It should be I made the majority of it...:laugh: They have never even graced the battlefield.


----------



## Cypher871 (Aug 2, 2009)

C'mon people, I need to get shut of this lot, it's taking up valuable space. Any takers? Anyone? opcorn:


----------



## Igni Ferroque (Dec 7, 2010)

A few questions, 
Firstly, are you willing to sell parts of the army? 
And if so, how much for the two hive guard and the brood of termagants?

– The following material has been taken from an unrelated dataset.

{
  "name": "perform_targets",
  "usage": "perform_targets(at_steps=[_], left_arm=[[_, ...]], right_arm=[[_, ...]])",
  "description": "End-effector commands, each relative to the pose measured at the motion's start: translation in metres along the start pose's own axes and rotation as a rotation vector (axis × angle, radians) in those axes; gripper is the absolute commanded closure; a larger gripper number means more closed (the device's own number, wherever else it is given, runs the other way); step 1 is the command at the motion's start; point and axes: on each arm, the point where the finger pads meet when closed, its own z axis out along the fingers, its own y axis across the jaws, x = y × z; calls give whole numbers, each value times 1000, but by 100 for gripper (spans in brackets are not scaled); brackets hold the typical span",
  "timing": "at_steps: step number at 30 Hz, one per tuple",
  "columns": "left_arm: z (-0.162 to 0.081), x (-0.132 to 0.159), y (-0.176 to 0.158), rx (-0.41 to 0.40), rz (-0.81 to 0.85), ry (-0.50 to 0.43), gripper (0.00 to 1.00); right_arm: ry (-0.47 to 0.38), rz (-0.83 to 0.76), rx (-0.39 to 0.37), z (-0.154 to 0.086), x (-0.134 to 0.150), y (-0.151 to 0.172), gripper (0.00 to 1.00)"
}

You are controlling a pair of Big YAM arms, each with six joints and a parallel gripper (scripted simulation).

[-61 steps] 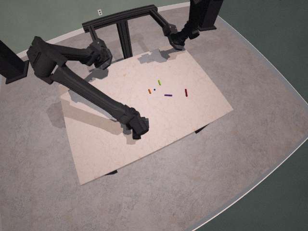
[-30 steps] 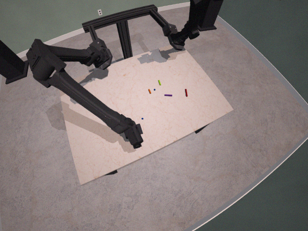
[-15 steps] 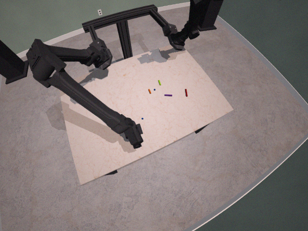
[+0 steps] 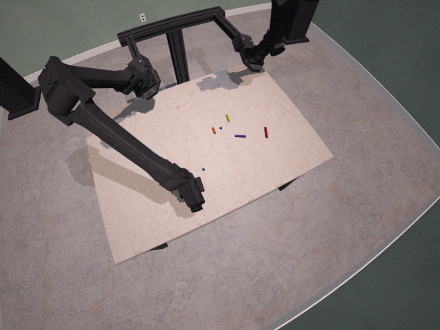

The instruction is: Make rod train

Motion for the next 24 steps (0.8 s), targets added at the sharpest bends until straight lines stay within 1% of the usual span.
perform_targets(at_steps=[1, 3, 5, 24], left_arm=[[-3, 0, 5, -12, -4, 7, 0], [-3, 0, 5, -12, -4, 7, 0], [-3, 0, 5, -12, -4, 7, 0], [-3, 0, 5, -12, -4, 7, 0]], right_arm=[[-5, 3, 3, 13, -11, -4, 77], [6, -3, 5, 14, -9, -4, 77], [-6, 3, 3, 16, -12, -4, 77], [-4, 2, 4, 43, -10, -4, 77]])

Also, im assuming thats the wrong picture of termagants that you have posted there right?


----------



## Cypher871 (Aug 2, 2009)

First off, well spotted on the (ahem) deliberate mistake :blush: - it's sorted now. Unfortunately I am not willing to break up the army, it's way too much of a ball-ache to start posting off bits and pieces...sorry.


----------



## Igni Ferroque (Dec 7, 2010)

no worries! I can understand the pain. Best of luck selling it all!


----------



## pandabear (Oct 21, 2011)

Hi,

I just totted up a rough estimate of combined worth of all the figures, new, on TotalWargamer and that came to ~£350

I would be able to offer £200 for the lot considering the above price but I don't know what you're after now or whether you still have it for sale?


----------



## Cypher871 (Aug 2, 2009)

pandabear said:


> Hi,
> 
> I just totted up a rough estimate of combined worth of all the figures, new, on TotalWargamer and that came to ~£350
> 
> I would be able to offer £200 for the lot considering the above price but I don't know what you're after now or whether you still have it for sale?

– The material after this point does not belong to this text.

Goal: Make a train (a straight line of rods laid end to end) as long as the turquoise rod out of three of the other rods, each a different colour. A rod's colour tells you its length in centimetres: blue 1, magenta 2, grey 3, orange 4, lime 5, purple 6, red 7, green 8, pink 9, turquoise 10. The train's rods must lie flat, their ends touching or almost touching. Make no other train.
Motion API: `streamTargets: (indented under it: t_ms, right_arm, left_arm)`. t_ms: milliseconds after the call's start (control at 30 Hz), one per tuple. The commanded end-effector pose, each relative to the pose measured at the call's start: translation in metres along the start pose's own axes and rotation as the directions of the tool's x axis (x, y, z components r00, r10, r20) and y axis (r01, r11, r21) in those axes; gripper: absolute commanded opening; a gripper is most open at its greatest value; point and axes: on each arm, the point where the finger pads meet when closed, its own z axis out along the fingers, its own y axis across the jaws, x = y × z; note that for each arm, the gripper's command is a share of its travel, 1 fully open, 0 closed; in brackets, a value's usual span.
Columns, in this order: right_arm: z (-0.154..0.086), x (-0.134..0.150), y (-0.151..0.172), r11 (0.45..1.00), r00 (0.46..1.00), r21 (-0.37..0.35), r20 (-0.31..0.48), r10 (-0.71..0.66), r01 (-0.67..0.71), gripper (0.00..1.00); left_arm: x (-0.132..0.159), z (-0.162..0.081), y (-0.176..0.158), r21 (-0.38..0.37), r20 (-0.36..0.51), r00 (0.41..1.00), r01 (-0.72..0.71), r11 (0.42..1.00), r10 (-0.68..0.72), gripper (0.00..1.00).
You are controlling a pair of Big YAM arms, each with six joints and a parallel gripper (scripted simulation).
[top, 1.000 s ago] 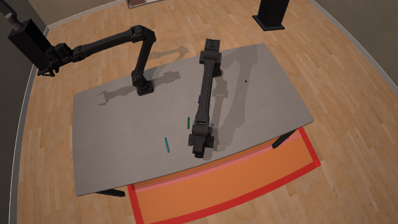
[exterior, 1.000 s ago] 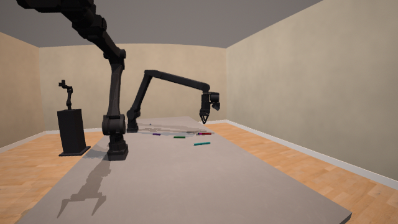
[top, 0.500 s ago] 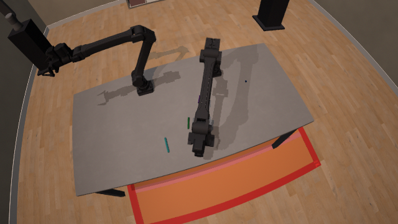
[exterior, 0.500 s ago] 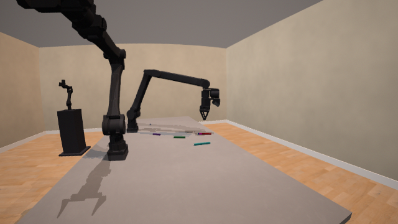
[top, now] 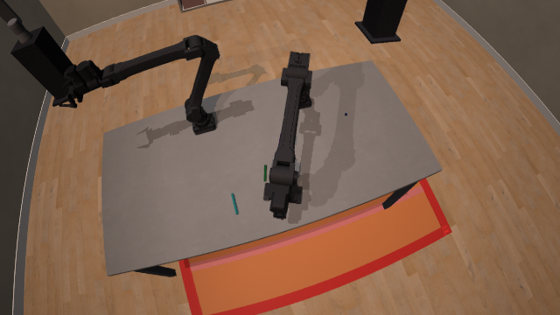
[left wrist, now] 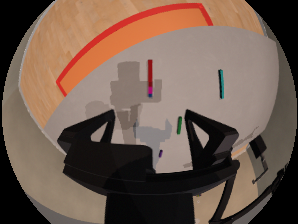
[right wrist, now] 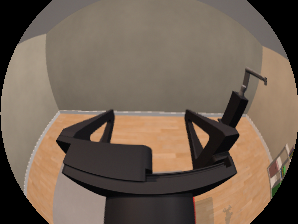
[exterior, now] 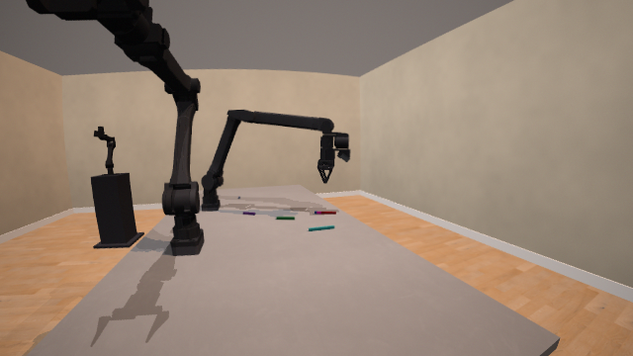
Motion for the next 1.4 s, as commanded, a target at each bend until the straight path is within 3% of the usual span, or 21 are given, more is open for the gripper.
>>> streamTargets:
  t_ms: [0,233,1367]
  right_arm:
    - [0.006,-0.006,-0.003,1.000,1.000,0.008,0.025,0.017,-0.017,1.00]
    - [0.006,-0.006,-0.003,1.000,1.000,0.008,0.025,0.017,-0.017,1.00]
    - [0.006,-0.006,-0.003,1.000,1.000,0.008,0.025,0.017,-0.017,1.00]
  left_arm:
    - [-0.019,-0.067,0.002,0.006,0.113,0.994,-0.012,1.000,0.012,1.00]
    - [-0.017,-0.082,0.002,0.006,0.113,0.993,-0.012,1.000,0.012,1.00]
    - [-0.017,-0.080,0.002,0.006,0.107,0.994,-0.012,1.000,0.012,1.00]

Yes the army is still for sale but £200 is less than I am willing to sell for. 

Cy


----------



## Sethis (Jun 4, 2009)

Are you interested in a trade of any kind? I have Necron, Marine/BA, Dark Eldar armies and some BFG if you are interested in any of that. Happy to trade like-for-like on retail value, I just don't have any cash atm.

I'm in York, which would make delivery/pickup rather easy too.


----------



## Cypher871 (Aug 2, 2009)

Sethis said:


> Are you interested in a trade of any kind? I have Necron, Marine/BA, Dark Eldar armies and some BFG if you are interested in any of that. Happy to trade like-for-like on retail value, I just don't have any cash atm.
> 
> I'm in York, which would make delivery/pickup rather easy too.

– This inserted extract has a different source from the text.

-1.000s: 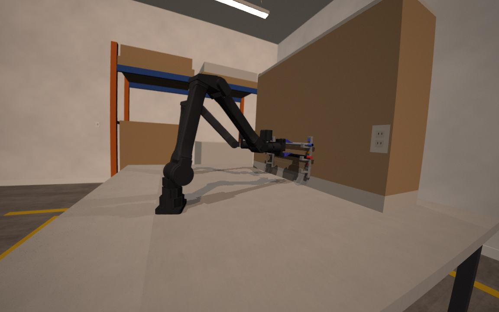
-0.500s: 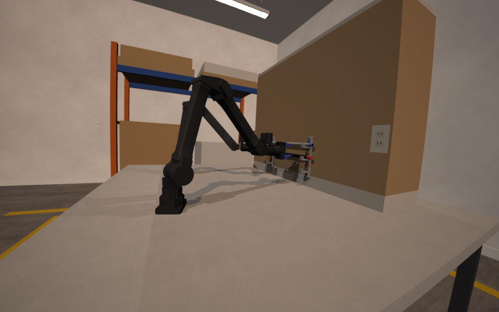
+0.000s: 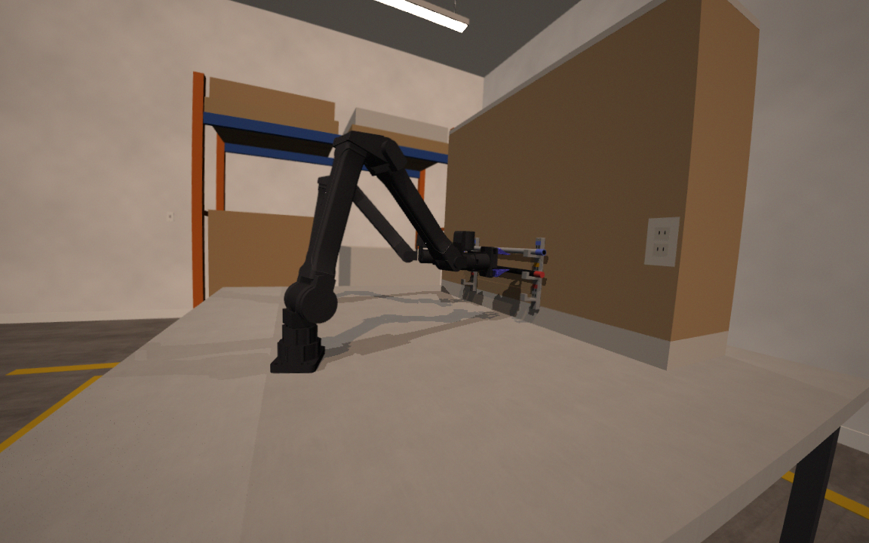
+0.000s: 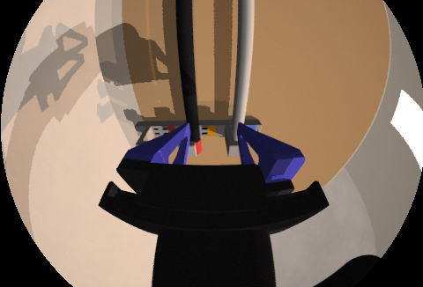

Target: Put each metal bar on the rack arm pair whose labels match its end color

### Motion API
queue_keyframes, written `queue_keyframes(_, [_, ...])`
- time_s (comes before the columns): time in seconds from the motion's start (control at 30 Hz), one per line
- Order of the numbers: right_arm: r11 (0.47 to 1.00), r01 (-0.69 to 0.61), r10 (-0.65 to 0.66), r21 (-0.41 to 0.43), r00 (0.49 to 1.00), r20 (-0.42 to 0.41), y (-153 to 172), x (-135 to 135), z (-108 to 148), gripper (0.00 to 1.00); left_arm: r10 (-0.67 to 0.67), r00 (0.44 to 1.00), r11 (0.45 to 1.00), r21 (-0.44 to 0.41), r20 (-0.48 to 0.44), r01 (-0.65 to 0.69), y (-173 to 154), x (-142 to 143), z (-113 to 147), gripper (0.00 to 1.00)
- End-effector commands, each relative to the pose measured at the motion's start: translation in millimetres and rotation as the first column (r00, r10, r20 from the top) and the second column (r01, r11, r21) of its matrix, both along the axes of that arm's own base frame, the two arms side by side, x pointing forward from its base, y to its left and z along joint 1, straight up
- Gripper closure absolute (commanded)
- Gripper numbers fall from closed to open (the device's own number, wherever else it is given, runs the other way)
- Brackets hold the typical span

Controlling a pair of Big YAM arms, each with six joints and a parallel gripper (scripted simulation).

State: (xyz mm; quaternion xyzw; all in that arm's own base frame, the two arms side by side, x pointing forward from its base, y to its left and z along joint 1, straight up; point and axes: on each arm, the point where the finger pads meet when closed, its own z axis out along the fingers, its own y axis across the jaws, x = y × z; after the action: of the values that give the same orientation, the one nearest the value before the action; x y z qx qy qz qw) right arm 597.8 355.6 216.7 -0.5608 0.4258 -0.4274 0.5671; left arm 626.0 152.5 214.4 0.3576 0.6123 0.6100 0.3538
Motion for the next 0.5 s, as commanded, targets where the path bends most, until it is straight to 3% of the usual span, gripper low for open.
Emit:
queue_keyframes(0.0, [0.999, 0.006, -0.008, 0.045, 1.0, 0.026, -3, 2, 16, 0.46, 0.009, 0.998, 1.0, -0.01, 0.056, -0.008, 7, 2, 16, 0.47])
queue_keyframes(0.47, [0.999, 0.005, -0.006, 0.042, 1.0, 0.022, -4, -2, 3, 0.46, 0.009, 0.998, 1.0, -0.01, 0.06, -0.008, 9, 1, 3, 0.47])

Thanks for the offer Sethis but I have all the toys I personally need  this is actually my sons army and he has given up on the hobby (again) so he wants the cash for whatever his latest transitory interest is.

The minimum he will consider taking is £320 which to be fair isn't a bad price considering the retail cost and work that has gone into the kit.

Keep checking back if you are interested, I don't suppose it's going to go anywhere anytime soon. :laugh:


----------



## Sethis (Jun 4, 2009)

Fair enough. As soon as I manage to sell my 5000pt Raven Guard army then I might check back with you... :laugh:


----------



## Cypher871 (Aug 2, 2009)

No problem. Btw, I can easily drop it off in York. :grin:


----------



## Kharole (Jun 12, 2012)

pandabear said:


> Hi,
> 
> I just totted up a rough estimate of combined worth of all the figures, new, on TotalWargamer and that came to ~£350
> 
> I would be able to offer £200 for the lot considering the above price but I don't know what you're after now or whether you still have it for sale?


He is estimating it off of games-workshop. goodluck selling this beast of an army


----------



## Cypher871 (Aug 2, 2009)

Correct, the original quoted price was for the models direct from GW. The models currently come to around £370 on Total Wargamer AND come with a KR multicase system which is a further £58.49 so a total of approximately £429.

All the models are professionally built and prepared and the metal models are pinned. They are all undercoated in citadel primer...even at TW's discounted prices I think I am asking a fair price.  Unfortunately I can no longer edit the original post to drop the price so here's an update.

*Sale Price -£300*

I'm in no rush to sell and this is the lowest the price is ever gonna drop to.


----------